Ordered, That the Report be made upon Monday Morning next.

Preventing Corruption of Juries.

Resolved, That this House will, upon this Day Sevennight, resolve itself into a Committee of the whole House, to consider of the Bill to prevent the Corrupting of Juries.

False indorsing Exchequer Bills.

Then Mr. Doddington, Mr. Bateman, Mr. Abbot, Mr. Herne, and Mr. Darby, were severally called in; and examined, touching the Evidence given to this House, upon Thursday last, by Mr. John Powell Merchant, in relation to the false Indorsement of Exchequer Bills.

And then they severally withdrew.

Then Mr. Doddington, Mr. Bateman, Mr. Abbot, and Mr. Herne, were called in, with Mr. Powell; and they confronted him.

And then they withdrew.

Resolved, That the Evidence given by Mr. John Powell, at the Bar of this House, in relation to the false Indorsement of Exchequer-Bills, for which he vouched Mr. Doddington, Mr. Bateman, Mr. Abbott, and Mr. Hern, appears to this House on Examination, to be false.

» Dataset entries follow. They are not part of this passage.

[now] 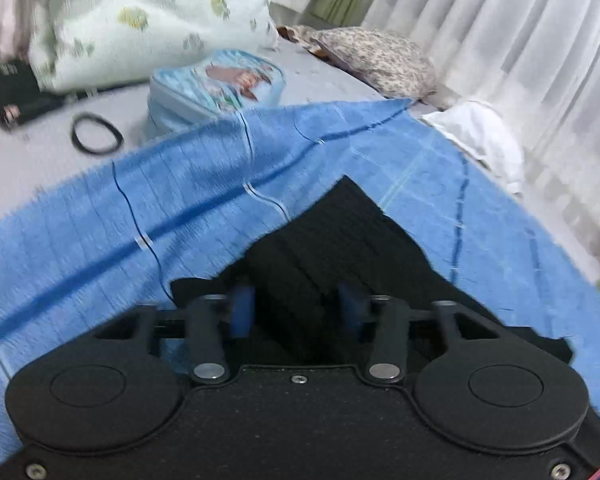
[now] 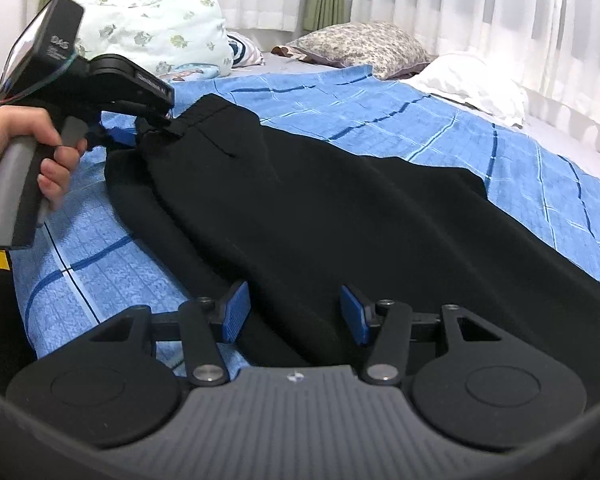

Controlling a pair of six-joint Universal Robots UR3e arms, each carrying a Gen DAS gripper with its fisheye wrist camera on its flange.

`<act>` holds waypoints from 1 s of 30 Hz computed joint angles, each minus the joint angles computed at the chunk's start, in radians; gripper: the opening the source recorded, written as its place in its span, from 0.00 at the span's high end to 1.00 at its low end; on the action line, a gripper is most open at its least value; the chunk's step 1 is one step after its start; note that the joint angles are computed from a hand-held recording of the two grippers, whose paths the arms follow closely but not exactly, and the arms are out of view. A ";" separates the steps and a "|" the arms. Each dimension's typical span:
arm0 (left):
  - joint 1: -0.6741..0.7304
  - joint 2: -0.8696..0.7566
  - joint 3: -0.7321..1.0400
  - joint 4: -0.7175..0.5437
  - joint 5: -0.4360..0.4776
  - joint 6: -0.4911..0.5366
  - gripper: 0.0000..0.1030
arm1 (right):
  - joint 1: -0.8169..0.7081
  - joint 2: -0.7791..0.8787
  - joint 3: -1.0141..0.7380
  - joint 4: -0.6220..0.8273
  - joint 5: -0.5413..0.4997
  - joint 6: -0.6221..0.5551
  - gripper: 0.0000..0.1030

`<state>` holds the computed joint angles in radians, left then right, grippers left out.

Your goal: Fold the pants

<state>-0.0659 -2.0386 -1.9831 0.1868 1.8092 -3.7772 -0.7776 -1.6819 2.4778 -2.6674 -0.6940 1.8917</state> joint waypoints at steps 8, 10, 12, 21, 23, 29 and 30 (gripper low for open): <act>-0.018 0.079 -0.051 0.090 0.043 0.072 0.85 | 0.051 0.045 0.015 -0.130 -0.003 0.055 0.65; -0.010 0.113 -0.083 0.104 0.036 0.086 0.85 | 0.036 0.013 0.055 -0.153 0.012 0.041 0.92; -0.009 0.131 -0.103 0.102 0.047 0.096 0.85 | 0.012 -0.040 0.084 -0.109 0.045 -0.011 0.94; 0.013 0.104 -0.203 0.141 0.055 0.082 0.84 | -0.014 -0.151 0.114 0.062 0.044 -0.106 0.94; 0.000 0.093 -0.204 0.154 0.078 0.088 0.84 | -0.016 -0.163 0.124 0.063 0.045 -0.104 0.94; -0.026 0.095 -0.201 0.164 0.125 0.104 0.83 | -0.060 -0.276 0.117 0.283 0.058 -0.189 0.94; -0.024 0.092 -0.197 0.151 0.122 0.101 0.83 | -0.058 -0.265 0.128 0.255 0.055 -0.181 0.94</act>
<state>-0.0896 -1.9465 -2.1804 0.3380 1.9308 -3.6762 -0.8352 -1.9467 2.6056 -2.4128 -0.6386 1.7109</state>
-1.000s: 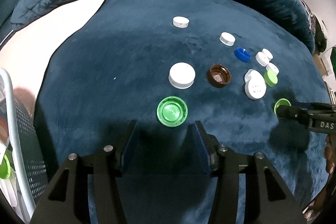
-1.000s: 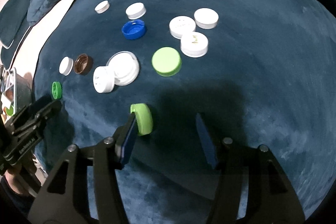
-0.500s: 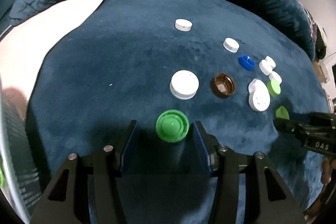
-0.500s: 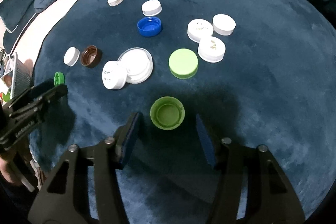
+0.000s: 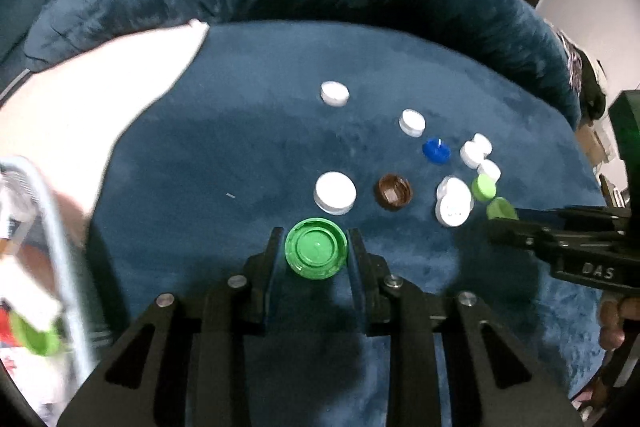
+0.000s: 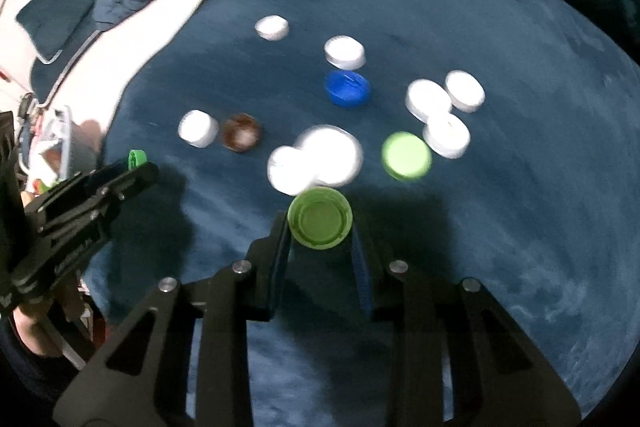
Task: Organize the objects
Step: 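Carry both green caps over the mesh basket and open both tools, then withdraw both open tools from the basket back to the cap pile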
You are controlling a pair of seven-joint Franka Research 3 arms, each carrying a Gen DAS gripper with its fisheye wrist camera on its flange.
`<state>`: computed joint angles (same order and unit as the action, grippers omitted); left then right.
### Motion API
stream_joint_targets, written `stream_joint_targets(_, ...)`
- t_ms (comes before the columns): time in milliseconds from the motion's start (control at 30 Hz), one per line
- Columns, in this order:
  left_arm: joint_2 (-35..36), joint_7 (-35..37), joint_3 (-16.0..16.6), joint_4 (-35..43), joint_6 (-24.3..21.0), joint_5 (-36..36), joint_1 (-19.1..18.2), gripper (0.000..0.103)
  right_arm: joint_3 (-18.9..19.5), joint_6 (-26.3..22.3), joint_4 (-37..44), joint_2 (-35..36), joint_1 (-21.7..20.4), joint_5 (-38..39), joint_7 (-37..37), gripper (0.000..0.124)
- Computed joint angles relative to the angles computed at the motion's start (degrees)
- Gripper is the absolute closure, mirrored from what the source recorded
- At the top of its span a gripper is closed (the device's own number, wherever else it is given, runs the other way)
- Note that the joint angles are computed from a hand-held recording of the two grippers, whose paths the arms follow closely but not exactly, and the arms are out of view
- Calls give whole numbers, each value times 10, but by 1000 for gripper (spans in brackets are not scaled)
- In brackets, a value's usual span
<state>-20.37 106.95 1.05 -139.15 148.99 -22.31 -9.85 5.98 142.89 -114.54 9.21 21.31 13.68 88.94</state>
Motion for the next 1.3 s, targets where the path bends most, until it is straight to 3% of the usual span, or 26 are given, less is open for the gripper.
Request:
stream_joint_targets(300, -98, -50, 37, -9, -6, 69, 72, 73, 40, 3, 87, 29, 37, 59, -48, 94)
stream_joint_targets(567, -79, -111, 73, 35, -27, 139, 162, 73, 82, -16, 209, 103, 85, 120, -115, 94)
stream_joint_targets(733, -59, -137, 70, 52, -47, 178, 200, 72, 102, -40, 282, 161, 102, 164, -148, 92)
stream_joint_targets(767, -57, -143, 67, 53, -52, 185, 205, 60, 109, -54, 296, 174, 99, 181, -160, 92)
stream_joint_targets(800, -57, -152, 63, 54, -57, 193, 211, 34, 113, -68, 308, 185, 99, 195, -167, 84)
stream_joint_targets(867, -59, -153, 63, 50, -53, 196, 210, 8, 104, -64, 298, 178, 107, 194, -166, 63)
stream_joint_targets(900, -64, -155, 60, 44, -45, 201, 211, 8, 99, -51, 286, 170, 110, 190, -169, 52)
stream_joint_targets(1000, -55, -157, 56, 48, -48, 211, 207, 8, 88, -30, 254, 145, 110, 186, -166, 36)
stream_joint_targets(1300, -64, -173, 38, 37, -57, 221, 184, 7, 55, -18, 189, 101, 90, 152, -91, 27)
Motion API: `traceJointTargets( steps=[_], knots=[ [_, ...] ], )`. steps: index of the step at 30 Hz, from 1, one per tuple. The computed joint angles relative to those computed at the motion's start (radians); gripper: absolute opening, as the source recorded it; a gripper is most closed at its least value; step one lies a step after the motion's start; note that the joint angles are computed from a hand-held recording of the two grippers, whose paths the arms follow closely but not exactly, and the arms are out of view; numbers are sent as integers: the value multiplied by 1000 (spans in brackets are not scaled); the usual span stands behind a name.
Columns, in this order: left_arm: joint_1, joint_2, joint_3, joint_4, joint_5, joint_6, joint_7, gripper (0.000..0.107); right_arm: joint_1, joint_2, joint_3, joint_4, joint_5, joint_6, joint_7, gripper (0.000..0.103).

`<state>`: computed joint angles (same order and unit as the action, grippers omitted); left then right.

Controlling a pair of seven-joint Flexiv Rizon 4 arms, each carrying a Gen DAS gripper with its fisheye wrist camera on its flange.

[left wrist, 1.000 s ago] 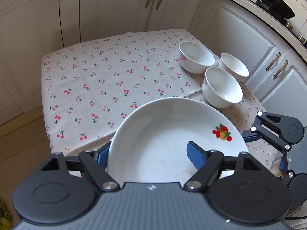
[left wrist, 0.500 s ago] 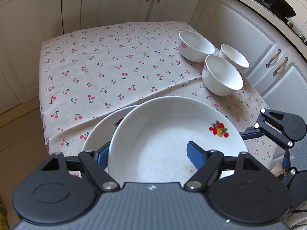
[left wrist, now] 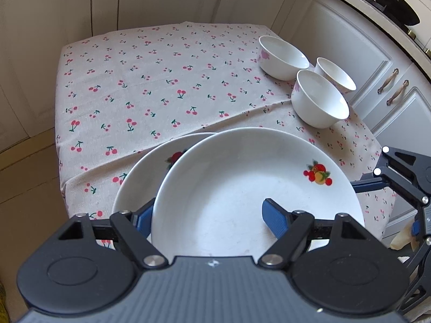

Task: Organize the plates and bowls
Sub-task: 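Lower the fruit-decal plate onto the plate stack with the left gripper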

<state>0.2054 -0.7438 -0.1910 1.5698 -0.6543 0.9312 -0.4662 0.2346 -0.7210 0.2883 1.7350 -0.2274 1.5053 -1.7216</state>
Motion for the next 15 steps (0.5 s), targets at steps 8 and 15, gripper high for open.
traceJointTargets(
  steps=[8, 15],
  knots=[
    [-7, -12, 13, -8, 23, 4, -11, 80, 10, 6, -7, 3, 1, 1, 9, 95],
    [-4, -13, 11, -7, 37, 11, -5, 81, 7, 3, 0, -3, 4, -7, 8, 95]
  ],
)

Ordered, That Mr. Powell be brought in; and, at the Bar, receive a Reprimand, upon his Knees, from Mr. Speaker.

And he was brought in to the Bar; and, upon his Knees, received a Reprimand from Mr. Speaker accordingly.

Buying and selling- Offices.

Ordered, That the Bill to prevent the Buying and Selling of Offices, and Places of Trust, be read upon this Day Sevennight.

Committees.

Ordered, That all Committees be adjourned.

And then the House adjourned till Monday Morning, Nine a Clock.